Y ya que hablamos de don Miguel, bien podríamos recordar, a fin de que proyecte su luz iluminadora, aquel momento del capítulo XXVI de la segunda parte del Quijote, cuando el muchacho que relata ante otro retablo, ahora el de maese Pedro, el episodio de Gaiferos y Melisendra, tras referir la afrenta de un moro a una dama y el castigo que por ello recibe, proclama con admiración: «y veis aquí dónde salen a ejecutar la sentencia, aun bien apenas no habiendo sido puesta en ejecución la culpa; porque entre moros no hay «traslado a la parte», ni «a prueba estese», como entre nosotros.»
A lo que don Quijote replica:
«—Niño, niño, seguid vuestra historia en línea recta y no os metáis en las curvas o transversales; que para sacar una verdad en limpio menester son muchas pruebas y repruebas.»

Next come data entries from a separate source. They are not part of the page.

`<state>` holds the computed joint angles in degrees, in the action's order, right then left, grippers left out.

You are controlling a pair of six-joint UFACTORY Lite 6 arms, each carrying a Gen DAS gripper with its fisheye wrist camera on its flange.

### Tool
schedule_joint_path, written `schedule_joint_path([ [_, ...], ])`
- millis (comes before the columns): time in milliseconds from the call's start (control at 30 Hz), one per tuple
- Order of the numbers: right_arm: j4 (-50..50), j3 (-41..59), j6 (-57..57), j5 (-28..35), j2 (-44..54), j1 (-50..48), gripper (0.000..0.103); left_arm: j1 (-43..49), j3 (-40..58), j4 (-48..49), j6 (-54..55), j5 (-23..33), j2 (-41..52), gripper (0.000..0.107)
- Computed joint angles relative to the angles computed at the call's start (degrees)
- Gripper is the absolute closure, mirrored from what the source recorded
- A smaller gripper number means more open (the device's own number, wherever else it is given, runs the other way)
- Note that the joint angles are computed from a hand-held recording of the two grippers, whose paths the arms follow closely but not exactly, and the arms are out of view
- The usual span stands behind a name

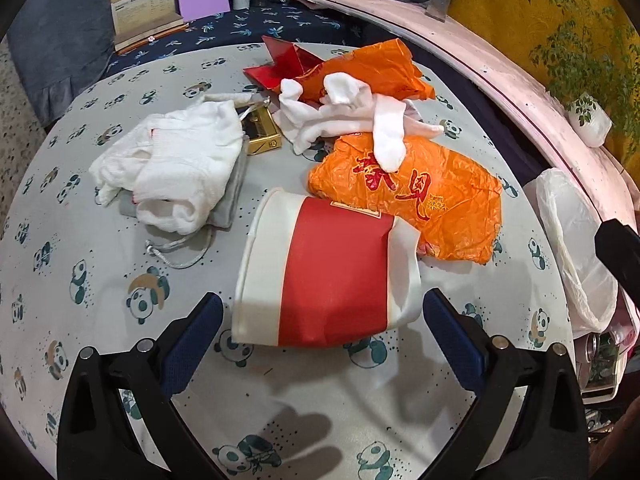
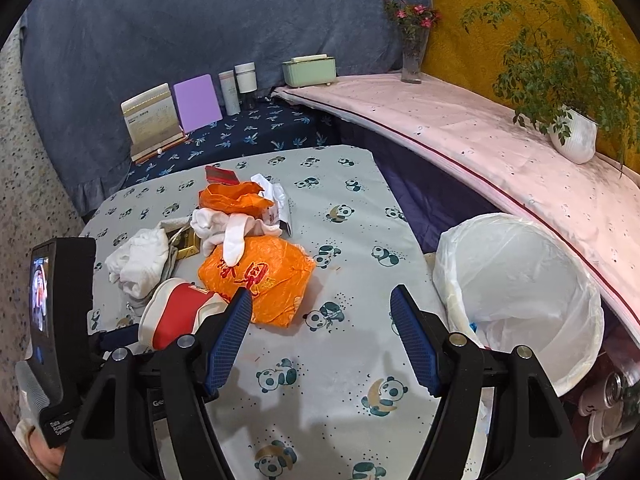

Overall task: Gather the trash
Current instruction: 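Grasp the larger red-and-white cup with the left gripper while the right grasps the orange bag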

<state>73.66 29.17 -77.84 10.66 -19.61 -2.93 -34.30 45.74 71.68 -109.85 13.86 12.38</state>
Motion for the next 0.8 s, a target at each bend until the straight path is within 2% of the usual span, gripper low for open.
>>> schedule_joint_path([
  [67,2.0,0.5,-1.8,-0.7,1.3,0.7,0.034,0.6,-0.1,1.9,-1.6,-0.8,0.0,0.014],
  [133,4.3,1.1,-3.9,-1.2,2.8,1.2,0.034,1.6,-0.6,3.8,-2.6,-2.2,-0.3,0.025],
  [167,6.0,1.4,-5.5,-1.4,3.6,1.4,0.034,2.2,-0.5,2.1,-0.2,-3.0,-0.2,0.026],
  [367,17.2,3.4,-15.9,-1.5,8.7,2.5,0.034,2.5,-2.8,3.7,-2.0,-1.8,-3.2,0.026],
  [567,31.5,7.2,-28.7,-1.2,16.4,4.0,0.034,1.6,-3.8,-0.3,1.8,1.4,-6.3,0.026],
  [667,36.1,9.7,-32.7,-0.9,21.0,4.6,0.037,1.6,-3.8,-1.8,3.2,2.0,-7.1,0.026],
  [800,40.0,12.5,-36.2,-0.9,26.6,5.4,0.046,2.0,-4.1,-1.1,2.7,2.3,-7.3,0.026],
])
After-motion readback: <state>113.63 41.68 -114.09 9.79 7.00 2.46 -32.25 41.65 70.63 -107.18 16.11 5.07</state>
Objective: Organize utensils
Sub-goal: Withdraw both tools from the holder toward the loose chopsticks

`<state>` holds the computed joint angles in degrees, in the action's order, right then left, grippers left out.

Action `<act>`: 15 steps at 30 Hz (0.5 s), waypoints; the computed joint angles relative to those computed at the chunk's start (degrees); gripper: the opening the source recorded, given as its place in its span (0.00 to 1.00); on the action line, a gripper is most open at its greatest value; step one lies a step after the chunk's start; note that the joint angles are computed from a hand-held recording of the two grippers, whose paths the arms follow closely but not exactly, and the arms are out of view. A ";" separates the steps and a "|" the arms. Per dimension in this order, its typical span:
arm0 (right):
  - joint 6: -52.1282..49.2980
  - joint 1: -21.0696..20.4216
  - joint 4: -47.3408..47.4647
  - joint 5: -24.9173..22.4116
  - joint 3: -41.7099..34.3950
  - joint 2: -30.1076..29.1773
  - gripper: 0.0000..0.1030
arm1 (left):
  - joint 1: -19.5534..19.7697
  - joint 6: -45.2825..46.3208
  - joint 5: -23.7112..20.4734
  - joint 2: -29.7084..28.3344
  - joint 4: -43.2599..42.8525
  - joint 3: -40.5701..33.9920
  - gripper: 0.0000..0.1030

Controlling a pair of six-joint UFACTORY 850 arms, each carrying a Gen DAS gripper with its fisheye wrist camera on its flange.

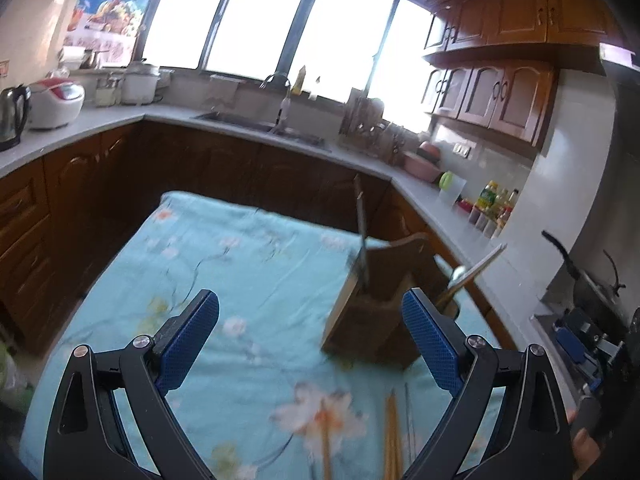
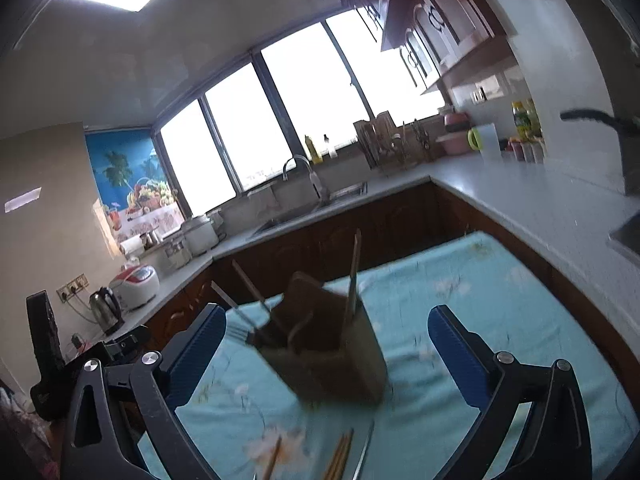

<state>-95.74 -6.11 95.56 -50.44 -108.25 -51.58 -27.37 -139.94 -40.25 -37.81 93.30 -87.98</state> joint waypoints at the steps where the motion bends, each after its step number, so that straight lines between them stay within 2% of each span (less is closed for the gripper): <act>1: 0.26 -0.26 -0.63 -0.20 1.02 0.41 0.99 | -0.37 -0.73 -0.36 0.37 -0.15 1.03 0.92; 5: -0.25 -0.87 -2.69 0.14 5.41 2.09 0.99 | -1.56 -5.17 0.55 1.98 0.26 5.60 0.92; 15: -2.83 -1.84 -5.23 2.71 13.25 4.44 0.99 | -4.54 -7.55 1.03 2.40 -2.28 10.81 0.92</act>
<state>-98.57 -7.95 90.33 -47.73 -95.00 -47.14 -31.91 -147.48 -39.23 -35.42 91.02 -77.17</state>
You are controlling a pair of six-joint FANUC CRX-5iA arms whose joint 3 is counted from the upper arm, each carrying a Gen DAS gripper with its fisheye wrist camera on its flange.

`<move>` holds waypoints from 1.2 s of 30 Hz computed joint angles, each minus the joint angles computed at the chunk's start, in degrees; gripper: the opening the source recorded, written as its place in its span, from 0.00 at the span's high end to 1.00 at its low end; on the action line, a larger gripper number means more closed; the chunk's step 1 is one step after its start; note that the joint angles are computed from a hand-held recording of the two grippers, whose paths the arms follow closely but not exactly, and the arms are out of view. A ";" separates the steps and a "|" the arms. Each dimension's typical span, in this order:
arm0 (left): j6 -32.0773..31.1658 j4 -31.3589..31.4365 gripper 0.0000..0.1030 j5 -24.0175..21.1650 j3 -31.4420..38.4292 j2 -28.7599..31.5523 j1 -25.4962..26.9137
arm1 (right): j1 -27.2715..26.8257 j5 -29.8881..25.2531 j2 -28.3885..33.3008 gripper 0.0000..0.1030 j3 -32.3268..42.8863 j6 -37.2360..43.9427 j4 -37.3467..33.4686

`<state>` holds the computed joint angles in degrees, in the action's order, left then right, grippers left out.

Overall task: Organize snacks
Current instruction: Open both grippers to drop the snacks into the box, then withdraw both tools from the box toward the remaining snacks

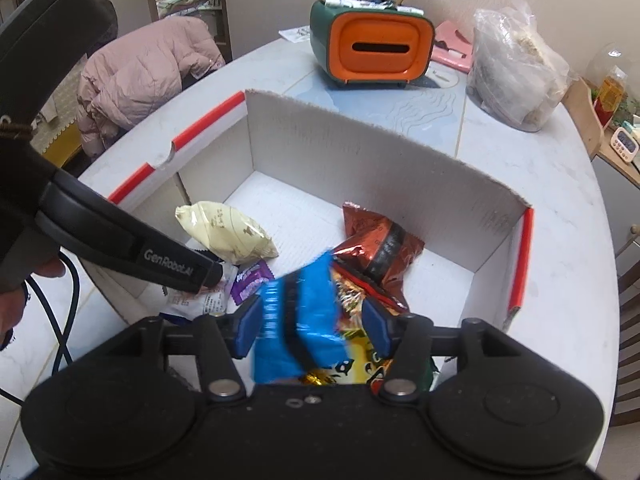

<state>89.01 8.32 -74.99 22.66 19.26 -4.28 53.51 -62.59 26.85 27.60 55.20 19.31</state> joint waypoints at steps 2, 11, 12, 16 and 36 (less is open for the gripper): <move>-0.44 0.14 0.69 0.85 -0.95 -1.32 -0.03 | 0.05 0.97 -1.32 0.47 -1.40 -0.87 0.29; -2.22 1.58 0.54 5.85 -6.29 -8.67 -0.23 | 1.46 5.24 -8.40 0.43 -8.99 -5.49 3.49; -2.31 1.76 0.52 6.37 -7.04 -9.62 -0.18 | 1.76 5.76 -9.20 0.43 -9.93 -6.07 4.01; -2.52 2.27 0.49 8.54 -10.05 -13.19 -0.16 | 2.87 7.51 -12.41 0.42 -13.24 -7.87 5.47; -2.74 3.33 0.31 14.02 -25.13 -30.48 0.21 | 10.95 14.95 -26.68 0.10 -31.62 -22.28 17.83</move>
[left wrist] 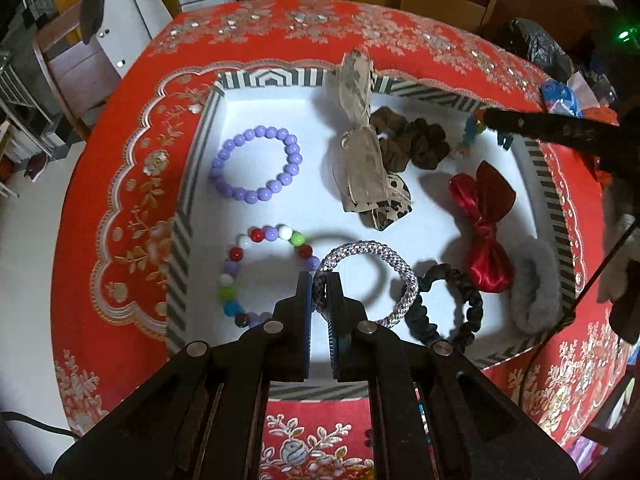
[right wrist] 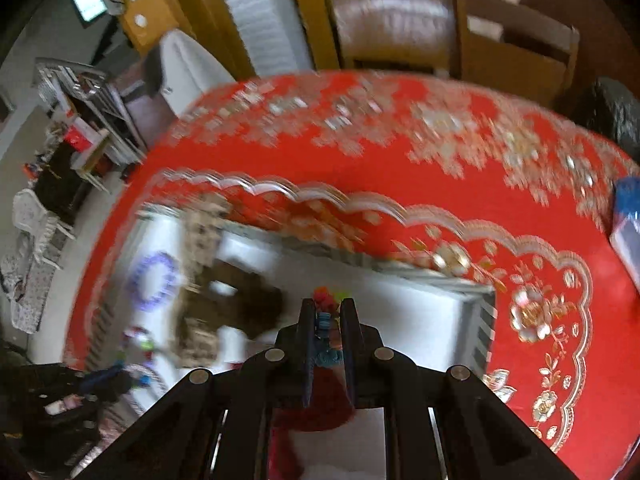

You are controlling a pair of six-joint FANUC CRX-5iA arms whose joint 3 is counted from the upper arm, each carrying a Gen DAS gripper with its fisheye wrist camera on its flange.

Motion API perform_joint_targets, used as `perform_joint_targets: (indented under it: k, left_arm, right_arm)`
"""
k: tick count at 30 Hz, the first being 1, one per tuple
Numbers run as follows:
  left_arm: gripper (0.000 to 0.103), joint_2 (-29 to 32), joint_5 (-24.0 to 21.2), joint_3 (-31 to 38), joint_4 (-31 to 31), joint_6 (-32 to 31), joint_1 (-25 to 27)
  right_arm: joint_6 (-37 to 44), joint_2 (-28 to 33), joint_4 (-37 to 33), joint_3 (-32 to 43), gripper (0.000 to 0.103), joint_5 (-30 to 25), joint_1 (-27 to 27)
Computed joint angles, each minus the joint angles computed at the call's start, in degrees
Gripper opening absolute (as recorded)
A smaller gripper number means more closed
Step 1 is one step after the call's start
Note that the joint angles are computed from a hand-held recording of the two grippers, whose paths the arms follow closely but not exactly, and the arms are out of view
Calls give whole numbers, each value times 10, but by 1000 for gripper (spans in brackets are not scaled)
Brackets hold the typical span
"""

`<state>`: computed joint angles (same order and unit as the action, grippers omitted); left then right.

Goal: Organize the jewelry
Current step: 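Carry the silver bangle and multicolor bracelet into the tray and open both tools, then withdraw both open tools from the tray toward the blue bracelet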

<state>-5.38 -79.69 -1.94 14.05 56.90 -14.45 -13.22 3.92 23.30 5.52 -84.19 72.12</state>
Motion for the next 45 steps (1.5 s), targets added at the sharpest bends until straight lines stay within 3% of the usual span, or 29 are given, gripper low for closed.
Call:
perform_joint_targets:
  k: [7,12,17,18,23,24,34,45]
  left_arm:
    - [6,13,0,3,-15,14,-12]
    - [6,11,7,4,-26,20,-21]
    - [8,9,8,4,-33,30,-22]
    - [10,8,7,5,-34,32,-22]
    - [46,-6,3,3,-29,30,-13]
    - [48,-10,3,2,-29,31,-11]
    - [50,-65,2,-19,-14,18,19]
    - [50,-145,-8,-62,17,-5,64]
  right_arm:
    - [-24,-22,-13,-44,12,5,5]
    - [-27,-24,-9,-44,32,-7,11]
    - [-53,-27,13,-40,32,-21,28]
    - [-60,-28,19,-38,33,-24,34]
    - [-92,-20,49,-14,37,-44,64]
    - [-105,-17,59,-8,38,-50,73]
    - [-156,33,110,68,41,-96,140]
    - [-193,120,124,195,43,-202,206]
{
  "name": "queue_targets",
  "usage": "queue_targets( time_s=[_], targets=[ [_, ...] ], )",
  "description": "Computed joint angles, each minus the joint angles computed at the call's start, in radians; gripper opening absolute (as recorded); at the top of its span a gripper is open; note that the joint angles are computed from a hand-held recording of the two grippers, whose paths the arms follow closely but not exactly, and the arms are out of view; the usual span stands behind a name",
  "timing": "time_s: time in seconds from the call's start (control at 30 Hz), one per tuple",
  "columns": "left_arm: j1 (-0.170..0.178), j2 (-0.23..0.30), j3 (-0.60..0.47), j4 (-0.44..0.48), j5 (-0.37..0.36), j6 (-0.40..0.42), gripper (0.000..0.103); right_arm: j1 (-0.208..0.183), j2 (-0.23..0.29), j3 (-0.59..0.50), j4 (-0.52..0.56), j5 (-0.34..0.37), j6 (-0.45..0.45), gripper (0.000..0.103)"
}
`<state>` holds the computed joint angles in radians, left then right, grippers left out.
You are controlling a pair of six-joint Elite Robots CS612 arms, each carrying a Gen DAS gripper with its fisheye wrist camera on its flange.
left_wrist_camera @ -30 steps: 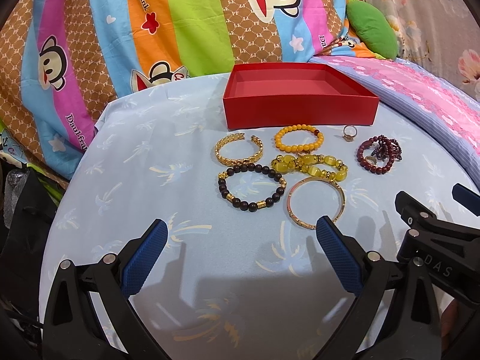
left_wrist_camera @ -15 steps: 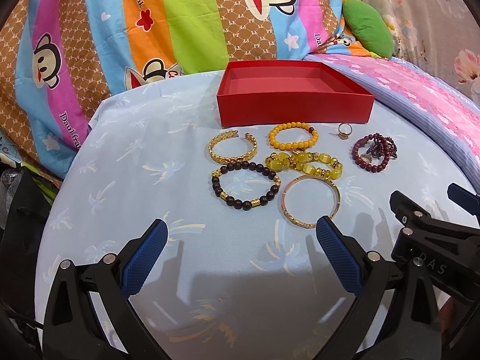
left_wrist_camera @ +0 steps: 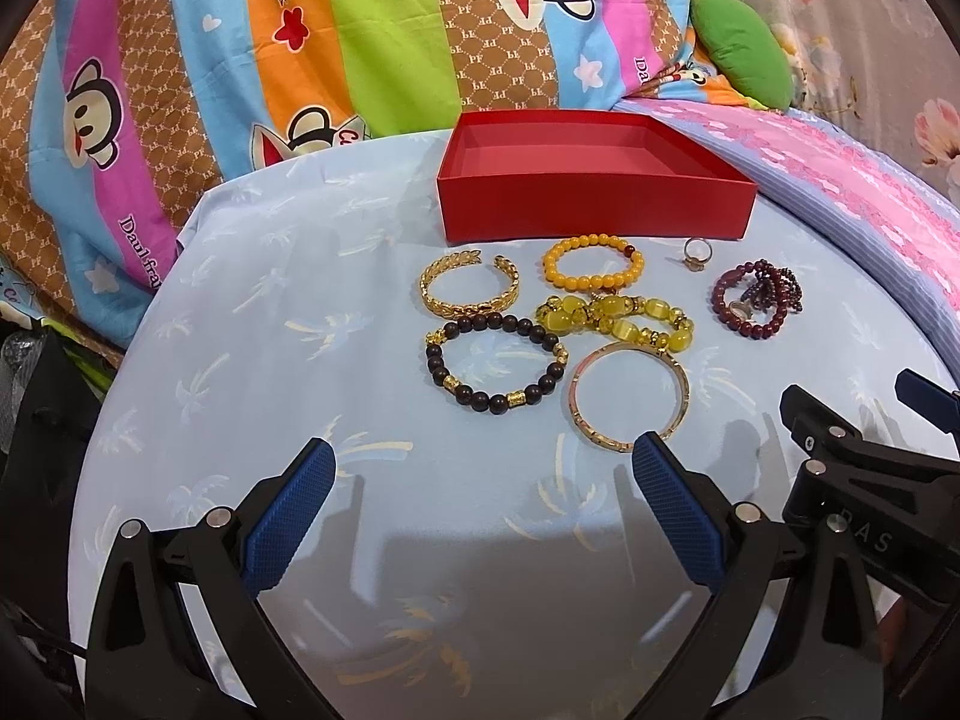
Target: Organize jewelry
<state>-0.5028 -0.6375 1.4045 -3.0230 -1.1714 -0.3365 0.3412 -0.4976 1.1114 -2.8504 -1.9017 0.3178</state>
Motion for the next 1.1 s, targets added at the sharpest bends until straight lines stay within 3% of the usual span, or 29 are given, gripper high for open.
queue_targets(
  time_s=[0.57, 0.73, 1.1],
  targets=[
    [0.000, -0.002, 0.003, 0.003, 0.011, -0.017, 0.095, 0.001, 0.001, -0.002, 0.002, 0.006, -0.011, 0.097],
    [0.016, -0.016, 0.015, 0.023, -0.043, -0.059, 0.095, 0.003, -0.008, 0.015, -0.026, 0.006, -0.044, 0.097],
    [0.044, 0.015, -0.064, 0.069, -0.033, -0.026, 0.095, -0.009, -0.009, -0.011, 0.012, 0.045, -0.032, 0.097]
  ],
)
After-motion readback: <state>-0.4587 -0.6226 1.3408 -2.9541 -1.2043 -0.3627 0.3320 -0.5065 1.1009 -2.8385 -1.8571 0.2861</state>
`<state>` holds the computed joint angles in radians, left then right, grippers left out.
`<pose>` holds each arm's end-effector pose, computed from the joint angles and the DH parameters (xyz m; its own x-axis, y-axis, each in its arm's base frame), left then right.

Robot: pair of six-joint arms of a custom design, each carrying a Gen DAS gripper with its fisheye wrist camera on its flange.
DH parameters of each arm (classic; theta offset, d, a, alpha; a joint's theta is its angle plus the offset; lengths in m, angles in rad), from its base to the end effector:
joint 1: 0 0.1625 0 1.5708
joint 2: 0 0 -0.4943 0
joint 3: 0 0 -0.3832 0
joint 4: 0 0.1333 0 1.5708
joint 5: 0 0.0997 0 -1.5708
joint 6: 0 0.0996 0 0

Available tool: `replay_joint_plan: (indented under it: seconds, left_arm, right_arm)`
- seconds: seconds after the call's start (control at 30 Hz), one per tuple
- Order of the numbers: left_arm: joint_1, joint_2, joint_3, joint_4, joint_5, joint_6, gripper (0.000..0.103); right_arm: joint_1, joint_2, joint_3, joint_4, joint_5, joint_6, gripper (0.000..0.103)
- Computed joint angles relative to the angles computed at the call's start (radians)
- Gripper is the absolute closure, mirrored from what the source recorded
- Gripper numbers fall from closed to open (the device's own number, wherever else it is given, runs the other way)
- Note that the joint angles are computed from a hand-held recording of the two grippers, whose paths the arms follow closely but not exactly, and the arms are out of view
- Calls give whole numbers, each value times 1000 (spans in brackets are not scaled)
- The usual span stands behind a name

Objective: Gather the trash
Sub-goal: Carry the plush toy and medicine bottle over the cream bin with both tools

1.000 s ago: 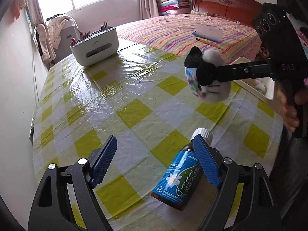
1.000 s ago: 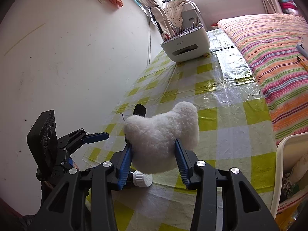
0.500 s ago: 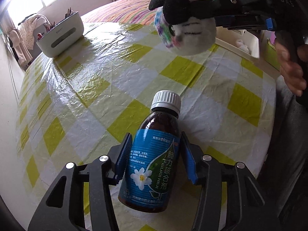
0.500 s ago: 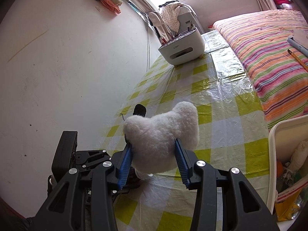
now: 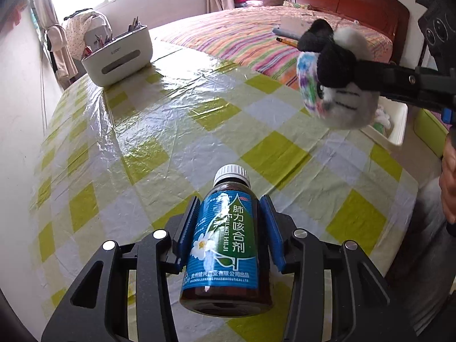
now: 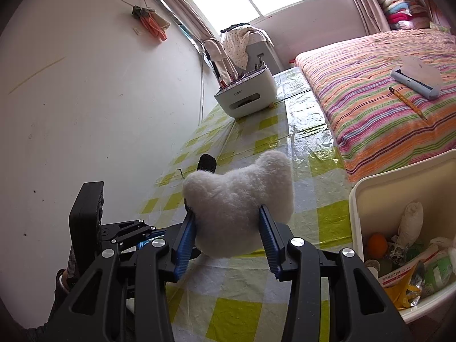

Ante el olor a Zugarramurdi que nos invade, a la vista del clima histérico de enjuiciamiento sin causa y de exigencia de castigo inmediato para cada uno que sea exhibido, con razón o sin ella, como culpable ante la opinión pública, meditemos un segundo en lo que nos dice este episodio cervantino: menos justicia a lo moro, menos «sharia», y más justicia, esto es, más justicia occidental —democrática—, aquella que nos ha costado siglos de humanismo y razón perfeccionar. Por lenta que sea, por irritante que pudiere resultar momentáneamente.
«Que para sacar una verdad en limpio —reiterémoslo frente a nuestra pretensión de conocer la verdad al primer golpe de vista— menester son muchas pruebas y repruebas.»